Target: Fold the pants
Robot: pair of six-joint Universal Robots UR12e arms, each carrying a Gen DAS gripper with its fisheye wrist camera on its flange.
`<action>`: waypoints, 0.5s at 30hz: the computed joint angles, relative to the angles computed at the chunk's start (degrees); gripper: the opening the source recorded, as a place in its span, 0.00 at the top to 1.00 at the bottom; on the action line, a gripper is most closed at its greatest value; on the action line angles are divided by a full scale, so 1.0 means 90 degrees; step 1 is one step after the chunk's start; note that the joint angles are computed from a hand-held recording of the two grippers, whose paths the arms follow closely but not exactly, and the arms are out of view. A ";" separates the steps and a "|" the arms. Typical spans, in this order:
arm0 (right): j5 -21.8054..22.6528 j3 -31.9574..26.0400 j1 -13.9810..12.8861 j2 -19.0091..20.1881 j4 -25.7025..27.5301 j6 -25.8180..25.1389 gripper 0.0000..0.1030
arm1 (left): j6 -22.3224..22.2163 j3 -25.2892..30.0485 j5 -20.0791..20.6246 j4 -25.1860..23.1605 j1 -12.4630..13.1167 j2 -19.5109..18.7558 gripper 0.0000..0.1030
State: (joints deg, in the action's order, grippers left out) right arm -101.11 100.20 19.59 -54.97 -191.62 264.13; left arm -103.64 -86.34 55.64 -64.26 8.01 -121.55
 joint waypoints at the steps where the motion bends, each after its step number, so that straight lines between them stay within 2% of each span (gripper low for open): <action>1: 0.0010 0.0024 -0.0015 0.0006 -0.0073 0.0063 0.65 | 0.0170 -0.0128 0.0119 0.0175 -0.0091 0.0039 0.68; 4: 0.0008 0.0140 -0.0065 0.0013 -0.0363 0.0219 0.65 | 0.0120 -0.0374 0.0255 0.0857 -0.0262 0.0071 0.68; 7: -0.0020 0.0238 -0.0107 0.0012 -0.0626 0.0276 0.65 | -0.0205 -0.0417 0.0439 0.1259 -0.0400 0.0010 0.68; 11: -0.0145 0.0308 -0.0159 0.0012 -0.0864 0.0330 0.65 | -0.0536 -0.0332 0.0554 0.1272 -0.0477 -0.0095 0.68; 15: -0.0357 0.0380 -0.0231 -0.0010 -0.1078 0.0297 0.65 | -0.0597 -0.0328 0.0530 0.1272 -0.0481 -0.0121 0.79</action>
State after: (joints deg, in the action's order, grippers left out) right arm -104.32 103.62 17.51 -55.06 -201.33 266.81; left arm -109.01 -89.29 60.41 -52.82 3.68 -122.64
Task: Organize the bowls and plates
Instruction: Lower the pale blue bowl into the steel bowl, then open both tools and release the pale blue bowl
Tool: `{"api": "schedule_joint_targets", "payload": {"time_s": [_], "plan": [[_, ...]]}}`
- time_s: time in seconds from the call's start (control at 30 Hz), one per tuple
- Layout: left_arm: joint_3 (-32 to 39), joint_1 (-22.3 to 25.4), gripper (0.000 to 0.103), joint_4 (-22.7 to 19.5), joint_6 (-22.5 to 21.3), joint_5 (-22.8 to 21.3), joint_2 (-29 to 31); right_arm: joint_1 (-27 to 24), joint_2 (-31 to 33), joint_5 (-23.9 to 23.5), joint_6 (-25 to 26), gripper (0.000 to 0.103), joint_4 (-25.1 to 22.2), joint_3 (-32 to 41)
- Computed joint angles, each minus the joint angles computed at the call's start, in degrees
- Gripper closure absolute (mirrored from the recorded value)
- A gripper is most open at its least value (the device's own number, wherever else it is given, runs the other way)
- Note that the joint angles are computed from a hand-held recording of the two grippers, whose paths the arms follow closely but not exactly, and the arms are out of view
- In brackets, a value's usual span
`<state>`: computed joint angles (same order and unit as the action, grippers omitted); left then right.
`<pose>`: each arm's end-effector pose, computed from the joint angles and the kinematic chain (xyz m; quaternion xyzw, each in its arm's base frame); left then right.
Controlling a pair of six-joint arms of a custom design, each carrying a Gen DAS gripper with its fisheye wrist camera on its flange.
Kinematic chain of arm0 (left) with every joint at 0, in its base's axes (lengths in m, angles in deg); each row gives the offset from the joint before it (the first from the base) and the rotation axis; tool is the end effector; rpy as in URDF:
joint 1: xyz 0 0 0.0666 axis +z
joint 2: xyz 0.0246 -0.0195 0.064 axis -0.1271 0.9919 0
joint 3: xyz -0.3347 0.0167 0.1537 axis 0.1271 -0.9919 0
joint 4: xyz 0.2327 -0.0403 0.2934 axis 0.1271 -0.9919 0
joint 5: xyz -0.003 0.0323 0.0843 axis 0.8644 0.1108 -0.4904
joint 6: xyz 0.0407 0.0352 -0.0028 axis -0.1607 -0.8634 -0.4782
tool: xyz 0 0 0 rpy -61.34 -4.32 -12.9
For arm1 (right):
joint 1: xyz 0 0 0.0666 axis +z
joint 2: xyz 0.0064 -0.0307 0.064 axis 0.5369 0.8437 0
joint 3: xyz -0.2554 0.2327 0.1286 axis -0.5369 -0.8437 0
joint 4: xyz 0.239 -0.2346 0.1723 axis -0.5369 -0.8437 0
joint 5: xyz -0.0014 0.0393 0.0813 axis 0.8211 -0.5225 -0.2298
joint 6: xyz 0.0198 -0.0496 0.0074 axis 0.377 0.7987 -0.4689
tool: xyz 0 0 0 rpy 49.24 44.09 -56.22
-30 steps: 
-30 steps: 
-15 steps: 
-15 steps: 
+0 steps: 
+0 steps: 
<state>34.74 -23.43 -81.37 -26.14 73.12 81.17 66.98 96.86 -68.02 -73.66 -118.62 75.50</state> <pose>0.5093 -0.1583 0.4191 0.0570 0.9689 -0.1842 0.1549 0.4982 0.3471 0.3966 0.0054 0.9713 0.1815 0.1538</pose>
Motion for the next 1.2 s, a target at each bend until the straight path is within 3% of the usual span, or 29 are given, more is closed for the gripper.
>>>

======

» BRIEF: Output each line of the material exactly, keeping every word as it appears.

» PROBLEM SOLUTION:
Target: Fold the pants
Robot: pair of six-joint Universal Robots UR12e arms, each carrying a Gen DAS gripper with its fisheye wrist camera on its flange.
`<action>`: waypoints, 0.5s at 30hz: the computed joint angles, relative to the angles computed at the chunk's start (degrees); gripper: the opening the source recorded, as a place in its span, 0.00 at the top to 1.00 at the bottom; on the action line, a gripper is most closed at its greatest value; on the action line angles are divided by a full scale, so 1.0 means 90 degrees; step 1 is one step after the chunk's start; note that the joint angles are computed from a hand-held recording of the two grippers, whose paths the arms follow closely but not exactly, and the arms are out of view. A ";" separates the steps and a "|" the arms. Typical spans, in this order:
arm0 (right): j5 -21.8054..22.6528 j3 -31.9574..26.0400 j1 -13.9810..12.8861 j2 -19.0091..20.1881 j4 -25.7025..27.5301 j6 -25.8180..25.1389 gripper 0.0000..0.1030
arm1 (left): j6 -22.3224..22.2163 j3 -25.2892..30.0485 j5 -20.0791..20.6246 j4 -25.1860..23.1605 j1 -12.4630..13.1167 j2 -19.5109..18.7558 gripper 0.0000..0.1030
State: (joints deg, in the action's order, grippers left out) right arm -101.11 100.20 19.59 -54.97 -191.62 264.13; left arm -103.64 -86.34 55.64 -64.26 8.01 -121.55
 joint waypoints at the steps where the motion bends, each after its step number, so that straight lines between them stay within 2% of each span (gripper low for open): <action>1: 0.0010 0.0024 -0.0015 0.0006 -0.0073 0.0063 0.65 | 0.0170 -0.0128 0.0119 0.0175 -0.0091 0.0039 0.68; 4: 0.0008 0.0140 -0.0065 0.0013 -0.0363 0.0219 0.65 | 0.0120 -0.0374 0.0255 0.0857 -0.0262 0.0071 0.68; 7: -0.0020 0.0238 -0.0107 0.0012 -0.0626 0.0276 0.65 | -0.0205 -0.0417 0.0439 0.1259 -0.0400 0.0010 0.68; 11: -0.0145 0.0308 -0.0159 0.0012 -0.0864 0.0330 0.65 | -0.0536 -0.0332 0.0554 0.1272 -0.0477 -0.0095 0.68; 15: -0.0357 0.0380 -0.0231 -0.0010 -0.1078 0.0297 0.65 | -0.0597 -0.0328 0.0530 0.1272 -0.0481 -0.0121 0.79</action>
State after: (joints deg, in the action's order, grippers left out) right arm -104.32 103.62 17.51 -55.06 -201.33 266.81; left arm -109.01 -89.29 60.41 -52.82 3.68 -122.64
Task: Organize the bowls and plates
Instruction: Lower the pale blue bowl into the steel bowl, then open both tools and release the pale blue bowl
Tool: `{"api": "schedule_joint_targets", "payload": {"time_s": [_], "plan": [[_, ...]]}}`
- time_s: time in seconds from the call's start (control at 30 Hz), one per tuple
- Layout: left_arm: joint_3 (-32 to 39), joint_1 (-22.3 to 25.4), gripper (0.000 to 0.103), joint_4 (-22.7 to 19.5), joint_6 (-22.5 to 21.3), joint_5 (-22.8 to 21.3), joint_2 (-29 to 31); right_arm: joint_1 (-27 to 24), joint_2 (-31 to 33), joint_5 (-23.9 to 23.5), joint_6 (-25 to 26), gripper (0.000 to 0.103), joint_4 (-25.1 to 22.2), joint_3 (-32 to 41)
- Computed joint angles, each minus the joint angles computed at the call's start, in degrees
- Gripper closure absolute (mirrored from the recorded value)
- A gripper is most open at its least value (the device's own number, wherever else it is given, runs the other way)
- Note that the joint angles are computed from a hand-held recording of the two grippers, whose paths the arms follow closely but not exactly, and the arms are out of view
- In brackets, a value's usual span
`<state>`: computed joint angles (same order and unit as the action, grippers omitted); left then right.
`<pose>`: each arm's end-effector pose, computed from the joint angles and the kinematic chain (xyz m; quaternion xyzw, each in its arm's base frame); left then right.
Controlling a pair of six-joint arms of a custom design, each carrying a Gen DAS gripper with its fisheye wrist camera on its flange.
Kinematic chain of arm0 (left) with every joint at 0, in its base's axes (lengths in m, angles in deg); each row gives the offset from the joint before it (the first from the base) and the rotation axis; tool is the end effector; rpy as in URDF:
joint 1: xyz 0 0 0.0666 axis +z
joint 2: xyz 0.0246 -0.0195 0.064 axis -0.1271 0.9919 0
joint 3: xyz -0.3347 0.0167 0.1537 axis 0.1271 -0.9919 0
joint 4: xyz 0.2327 -0.0403 0.2934 axis 0.1271 -0.9919 0
joint 5: xyz -0.003 0.0323 0.0843 axis 0.8644 0.1108 -0.4904
joint 6: xyz 0.0407 0.0352 -0.0028 axis -0.1607 -0.8634 -0.4782
tool: xyz 0 0 0 rpy -61.34 -4.32 -12.9
For arm1 (right):
joint 1: xyz 0 0 0.0666 axis +z
joint 2: xyz 0.0064 -0.0307 0.064 axis 0.5369 0.8437 0
joint 3: xyz -0.2554 0.2327 0.1286 axis -0.5369 -0.8437 0
joint 4: xyz 0.239 -0.2346 0.1723 axis -0.5369 -0.8437 0
joint 5: xyz -0.0014 0.0393 0.0813 axis 0.8211 -0.5225 -0.2298
joint 6: xyz 0.0198 -0.0496 0.0074 axis 0.377 0.7987 -0.4689
tool: xyz 0 0 0 rpy 49.24 44.09 -56.22
-30 steps: 
-30 steps: 
-15 steps: 
-15 steps: 
+0 steps: 
+0 steps: 
<state>34.74 -23.43 -81.37 -26.14 73.12 81.17 66.98 96.86 -68.02 -73.66 -118.62 75.50</state> <pose>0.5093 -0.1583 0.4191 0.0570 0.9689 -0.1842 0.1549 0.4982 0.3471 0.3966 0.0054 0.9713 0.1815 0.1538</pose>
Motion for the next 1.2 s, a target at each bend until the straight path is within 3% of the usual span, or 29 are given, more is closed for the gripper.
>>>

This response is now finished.